§ **Work required**: The expected answer is every line of the material, reproduced exactly.

§ **Input for this task**:
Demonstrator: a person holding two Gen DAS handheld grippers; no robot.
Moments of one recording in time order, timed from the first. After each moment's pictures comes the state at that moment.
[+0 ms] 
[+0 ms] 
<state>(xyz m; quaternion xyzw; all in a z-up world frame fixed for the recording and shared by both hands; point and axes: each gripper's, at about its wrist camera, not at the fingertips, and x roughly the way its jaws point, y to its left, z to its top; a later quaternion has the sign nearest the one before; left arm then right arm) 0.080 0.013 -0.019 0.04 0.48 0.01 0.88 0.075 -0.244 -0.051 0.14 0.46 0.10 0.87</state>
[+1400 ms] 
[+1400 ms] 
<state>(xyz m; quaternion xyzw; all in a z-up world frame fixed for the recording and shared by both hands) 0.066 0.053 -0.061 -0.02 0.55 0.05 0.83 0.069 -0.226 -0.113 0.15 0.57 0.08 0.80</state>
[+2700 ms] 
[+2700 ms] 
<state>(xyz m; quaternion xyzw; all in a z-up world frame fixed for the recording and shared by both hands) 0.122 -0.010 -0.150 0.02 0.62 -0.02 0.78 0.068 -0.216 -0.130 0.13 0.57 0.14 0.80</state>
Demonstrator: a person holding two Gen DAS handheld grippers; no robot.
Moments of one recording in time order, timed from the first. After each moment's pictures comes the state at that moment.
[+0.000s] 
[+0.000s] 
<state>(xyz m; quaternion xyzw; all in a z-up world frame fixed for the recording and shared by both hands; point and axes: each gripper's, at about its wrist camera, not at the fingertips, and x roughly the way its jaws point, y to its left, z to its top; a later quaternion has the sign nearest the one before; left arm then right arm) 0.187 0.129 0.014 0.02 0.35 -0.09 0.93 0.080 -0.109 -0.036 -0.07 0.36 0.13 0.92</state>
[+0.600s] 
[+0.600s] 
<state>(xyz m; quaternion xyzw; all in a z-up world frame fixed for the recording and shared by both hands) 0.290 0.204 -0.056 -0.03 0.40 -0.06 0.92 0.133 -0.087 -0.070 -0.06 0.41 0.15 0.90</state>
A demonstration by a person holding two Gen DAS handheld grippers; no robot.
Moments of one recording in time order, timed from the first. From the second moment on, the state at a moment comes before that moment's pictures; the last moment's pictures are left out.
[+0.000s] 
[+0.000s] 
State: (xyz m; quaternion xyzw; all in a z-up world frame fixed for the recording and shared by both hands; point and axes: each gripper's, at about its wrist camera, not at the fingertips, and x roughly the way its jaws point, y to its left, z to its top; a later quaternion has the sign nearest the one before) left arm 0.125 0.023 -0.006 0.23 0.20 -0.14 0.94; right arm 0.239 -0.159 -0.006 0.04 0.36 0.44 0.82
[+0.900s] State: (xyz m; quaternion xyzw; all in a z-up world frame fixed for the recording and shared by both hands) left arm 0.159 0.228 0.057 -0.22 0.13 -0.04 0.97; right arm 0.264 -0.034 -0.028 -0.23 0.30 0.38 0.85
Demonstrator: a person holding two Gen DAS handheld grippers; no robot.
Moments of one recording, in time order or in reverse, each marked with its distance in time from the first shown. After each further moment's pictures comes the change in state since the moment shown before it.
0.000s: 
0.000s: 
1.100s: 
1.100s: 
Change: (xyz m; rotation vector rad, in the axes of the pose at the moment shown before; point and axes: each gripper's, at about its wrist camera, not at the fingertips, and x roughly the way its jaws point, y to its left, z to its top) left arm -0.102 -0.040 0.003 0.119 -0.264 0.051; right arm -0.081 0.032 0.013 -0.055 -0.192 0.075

§ **Solution to this exercise**:
Demonstrator: a person holding two Gen DAS handheld grippers; no robot.
Moments of one recording in time order, timed from the first. After each moment's pictures comes the state at that moment.
[+0 ms] 
[+0 ms] 
<state>(xyz m; quaternion xyzw; all in a z-up world frame fixed for the recording and shared by both hands; point and axes: each gripper's, at about its wrist camera, not at the fingertips, and x roughly the way its jaws point, y to its left, z to its top; a later quaternion has the sign nearest the one before; left arm then right arm) 0.080 0.013 -0.019 0.04 0.48 0.01 0.88 0.075 -0.244 -0.051 0.14 0.46 0.10 0.87</state>
[+1400 ms] 
[+1400 ms] 
<state>(xyz m; quaternion xyzw; all in a z-up world frame fixed for the recording and shared by both hands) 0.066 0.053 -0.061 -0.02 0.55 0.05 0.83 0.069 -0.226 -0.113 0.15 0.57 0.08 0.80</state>
[+2700 ms] 
[+2700 ms] 
<state>(xyz m; quaternion xyzw; all in a z-up world frame fixed for the recording and shared by both hands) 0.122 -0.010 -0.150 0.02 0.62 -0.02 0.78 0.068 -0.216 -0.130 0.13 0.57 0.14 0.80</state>
Demonstrator: a person holding two Gen DAS handheld grippers; no robot.
Moments of one recording in time order, timed from the first. After each moment's pictures comes the state at that moment.
[+0.000s] 
[+0.000s] 
<state>(xyz m; quaternion xyzw; all in a z-up world frame fixed for the recording and shared by both hands; point and axes: each gripper's, at about its wrist camera, not at the fingertips, and x roughly the way its jaws point, y to its left, z to its top; a later quaternion has the sign nearest the one before; left arm then right arm) 0.187 0.129 0.014 0.02 0.35 -0.09 0.93 0.080 -0.109 -0.036 -0.07 0.36 0.13 0.92</state>
[+0.600s] 
[+0.600s] 
<state>(xyz m; quaternion xyzw; all in a z-up world frame fixed for the recording and shared by both hands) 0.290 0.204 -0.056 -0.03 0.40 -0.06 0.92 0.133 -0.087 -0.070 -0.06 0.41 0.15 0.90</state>
A demonstration by a person holding two Gen DAS handheld grippers; no robot.
Moments of one recording in time order, timed from the first. From the second moment on, the state at a moment comes before that moment's pictures; the last moment's pictures are left out.
[+0.000s] 
[+0.000s] 
State: (xyz m; quaternion xyzw; all in a z-up world frame fixed for the recording and shared by both hands; point and axes: each gripper's, at about its wrist camera, not at the fingertips, and x roughly the way its jaws point, y to its left, z to its top; a later quaternion has the sign nearest the one before) left arm 0.125 0.023 -0.006 0.23 0.20 -0.14 0.94; right arm 0.239 -0.159 -0.006 0.04 0.36 0.44 0.82
[+0.900s] State: (xyz m; quaternion xyzw; all in a z-up world frame fixed for the recording and shared by both hands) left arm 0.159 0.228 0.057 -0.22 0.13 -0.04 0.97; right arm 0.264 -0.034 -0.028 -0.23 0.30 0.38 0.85
Demonstrator: a person holding two Gen DAS handheld grippers; no robot.
Moments of one recording, in time order or in reverse, each marked with its distance in time from the first shown. After each further moment's pictures comes the change in state since the moment shown before it.
0.000s: 
0.000s: 
1.100s: 
1.100s: 
Change: (xyz m; rotation vector rad, in the axes of the pose at the moment shown before; point and axes: each gripper's, at about its wrist camera, not at the fingertips, and x roughly the way its jaws point, y to its left, z to its top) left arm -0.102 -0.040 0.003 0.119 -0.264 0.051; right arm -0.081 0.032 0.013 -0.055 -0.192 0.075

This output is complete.